第27話 訃報
ユウゴとケイスケの3人で仕事を回すようになった数か月後。
朝の準備をしていると、携帯が鳴り【兄貴】と表示されていた。
兄貴は電話に出るなり「今すぐ爺さんとA総合病院に来てくれ」とだけ言い、すぐに電話を切ってしまった。
2人に「ちょっと出てくる」と言った後、じいちゃんを連れてタクシーに乗りこみ、真っすぐに言われた病院へ。
病院についてすぐ、受付の前にいた兄貴を見かけ、声をかけると「こっちだ」としか言われなかった。

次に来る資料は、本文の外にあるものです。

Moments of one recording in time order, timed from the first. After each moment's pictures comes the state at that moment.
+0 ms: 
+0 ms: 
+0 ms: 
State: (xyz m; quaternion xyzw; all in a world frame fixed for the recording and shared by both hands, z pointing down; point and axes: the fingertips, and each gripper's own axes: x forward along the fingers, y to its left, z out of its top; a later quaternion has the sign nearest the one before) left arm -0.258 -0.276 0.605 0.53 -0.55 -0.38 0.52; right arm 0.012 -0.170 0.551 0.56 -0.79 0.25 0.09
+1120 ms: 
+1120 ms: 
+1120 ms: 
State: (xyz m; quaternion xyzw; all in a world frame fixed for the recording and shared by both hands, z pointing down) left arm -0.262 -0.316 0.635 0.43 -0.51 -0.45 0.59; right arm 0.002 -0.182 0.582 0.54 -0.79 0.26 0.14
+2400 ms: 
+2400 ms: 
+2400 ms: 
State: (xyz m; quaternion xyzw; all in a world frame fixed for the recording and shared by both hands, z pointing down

けど、兄貴がエレベーターのホールボタンを押したとき、嫌な予感がした。
病室に行くとしたら、上ボタンを押すはずなのに、兄貴は何の迷いもなく下ボタンを押す。
『地下? まさか霊安室?』
そう思いながら3人でエレベータに乗り込み、個室に向かうと同時に、視界に入ったのは、ベッドで白い布をかぶせられてる人と、その横で泣きはらした顔で呆然としている親父の奥さんの姿。
じいちゃんは何の迷いもなく、顔に被せてあった布を取ると、傷だらけになった親父の眠っているような顔が現れていた。
「・・・なんで?」
「交通事故。 昨夜、飲酒運転の車に轢かれたらしい。 検案があったから、さっき引き渡された」
何の言葉も出て来ず、ただただ呆然とすることしか出来なかった。
ユウゴとケイスケにメールでこの事を告げると、ケイスケは【こっちは心配しないでいいから、そっちに居な】とだけ返事をくれた。
少しだけ安心をしながら、しばらく実家に居ることに。
兄貴は親父の奥さんをサポートするように、葬儀の段取りや書類の手続きを熟し、俺はじいちゃんのそばにいることしか出来なかった。

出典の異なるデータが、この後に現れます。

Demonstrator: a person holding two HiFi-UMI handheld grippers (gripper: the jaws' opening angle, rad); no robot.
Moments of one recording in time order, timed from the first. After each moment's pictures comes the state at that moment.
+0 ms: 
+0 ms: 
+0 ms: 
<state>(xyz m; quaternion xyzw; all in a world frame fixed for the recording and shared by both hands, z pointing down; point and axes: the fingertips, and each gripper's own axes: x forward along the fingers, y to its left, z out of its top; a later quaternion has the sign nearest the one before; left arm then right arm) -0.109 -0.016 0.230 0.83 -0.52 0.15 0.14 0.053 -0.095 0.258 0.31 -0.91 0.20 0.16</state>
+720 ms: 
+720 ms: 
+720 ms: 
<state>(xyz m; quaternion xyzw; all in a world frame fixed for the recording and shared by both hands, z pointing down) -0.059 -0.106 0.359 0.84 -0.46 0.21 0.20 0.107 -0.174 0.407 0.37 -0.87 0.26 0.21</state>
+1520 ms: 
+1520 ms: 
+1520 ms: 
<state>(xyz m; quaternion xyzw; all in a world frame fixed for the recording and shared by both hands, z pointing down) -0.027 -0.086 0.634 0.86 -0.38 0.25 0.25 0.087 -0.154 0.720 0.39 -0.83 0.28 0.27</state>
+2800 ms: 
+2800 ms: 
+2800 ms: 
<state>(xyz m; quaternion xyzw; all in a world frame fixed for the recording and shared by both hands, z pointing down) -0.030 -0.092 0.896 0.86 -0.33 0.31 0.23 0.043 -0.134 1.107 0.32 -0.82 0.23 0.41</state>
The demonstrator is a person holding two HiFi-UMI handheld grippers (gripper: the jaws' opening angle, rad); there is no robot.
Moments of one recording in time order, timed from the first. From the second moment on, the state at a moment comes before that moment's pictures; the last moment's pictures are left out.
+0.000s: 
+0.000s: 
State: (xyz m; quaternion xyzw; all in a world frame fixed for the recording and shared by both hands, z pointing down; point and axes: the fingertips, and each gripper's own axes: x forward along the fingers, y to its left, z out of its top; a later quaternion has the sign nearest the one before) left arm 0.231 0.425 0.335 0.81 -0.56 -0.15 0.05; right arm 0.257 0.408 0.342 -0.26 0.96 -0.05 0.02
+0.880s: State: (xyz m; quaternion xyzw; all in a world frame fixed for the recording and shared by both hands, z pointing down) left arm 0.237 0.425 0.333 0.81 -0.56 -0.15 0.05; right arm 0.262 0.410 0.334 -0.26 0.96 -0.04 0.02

じいちゃんは、息子の突然の訃報にも拘らず、一切涙を流すことなく、ずっと親父の姿を見ているばかり。
葬儀の時も、じいちゃんはずっと行く末を見守るように、遺影を見つめているだけだった。
葬儀場での通夜を終え、2階にある待機室に行こうとすると、親父の会社の従業員たちが、コソコソと話している声が聞こえてきた。
「交通事故ですって。 社長まだ若いのに…」
「次期社長は光ちゃんかしら?」
「引継ぎもしてたみたいだし、光ちゃんなら安心よね…」
反論しようかとも思ったけど、言い返す言葉が思い浮かばず、ただただ黙ってその場を後にしていた。
数時間後、兄貴と飲みながら会社の話をしていると、寝てたと思っていたじいちゃんが突然現れ、俺の隣に座るなり「あの家を光輝に、マンションを大地に相続する」と切り出してきた。

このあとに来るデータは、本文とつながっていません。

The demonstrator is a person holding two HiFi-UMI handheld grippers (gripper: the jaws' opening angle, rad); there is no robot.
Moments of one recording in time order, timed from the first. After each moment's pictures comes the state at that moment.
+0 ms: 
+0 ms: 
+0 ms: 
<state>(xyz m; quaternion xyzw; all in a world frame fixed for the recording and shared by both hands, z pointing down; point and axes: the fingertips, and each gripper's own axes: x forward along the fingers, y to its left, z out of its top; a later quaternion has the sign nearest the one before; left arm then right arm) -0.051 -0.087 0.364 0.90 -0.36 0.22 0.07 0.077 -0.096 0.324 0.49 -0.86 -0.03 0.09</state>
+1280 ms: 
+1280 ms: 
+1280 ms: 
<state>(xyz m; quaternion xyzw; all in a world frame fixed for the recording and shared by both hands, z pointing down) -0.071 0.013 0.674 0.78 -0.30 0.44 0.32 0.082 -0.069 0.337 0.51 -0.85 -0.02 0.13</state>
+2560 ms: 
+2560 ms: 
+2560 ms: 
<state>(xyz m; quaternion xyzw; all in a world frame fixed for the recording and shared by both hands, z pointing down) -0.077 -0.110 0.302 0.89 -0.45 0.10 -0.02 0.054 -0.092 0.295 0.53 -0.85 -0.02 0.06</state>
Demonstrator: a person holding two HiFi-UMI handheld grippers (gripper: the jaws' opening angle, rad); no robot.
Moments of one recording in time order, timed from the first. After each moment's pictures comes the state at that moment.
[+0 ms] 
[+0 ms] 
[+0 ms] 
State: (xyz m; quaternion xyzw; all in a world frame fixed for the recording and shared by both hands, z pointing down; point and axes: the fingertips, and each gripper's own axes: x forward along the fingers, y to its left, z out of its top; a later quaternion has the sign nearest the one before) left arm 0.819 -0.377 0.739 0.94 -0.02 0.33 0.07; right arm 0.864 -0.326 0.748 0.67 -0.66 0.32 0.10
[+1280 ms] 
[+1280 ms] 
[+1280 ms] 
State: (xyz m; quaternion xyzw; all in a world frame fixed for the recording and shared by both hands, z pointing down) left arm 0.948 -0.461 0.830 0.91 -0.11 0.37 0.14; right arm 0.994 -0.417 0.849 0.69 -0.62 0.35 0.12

形見分けのつもりなのかはわからないけど、突然切り出されたことにビックリしていた。
「家を相続って、じいちゃん、どこに住むの?」
「施設に入るよ。 行く行くはそうするつもりだった」
じいちゃんは寂しそうに言った後、ゆっくりと立ち上がり、寝室に向かっていた。
兄貴はじっと扉の向こうを睨むように見つめ、小さく溜息をつくだけだった。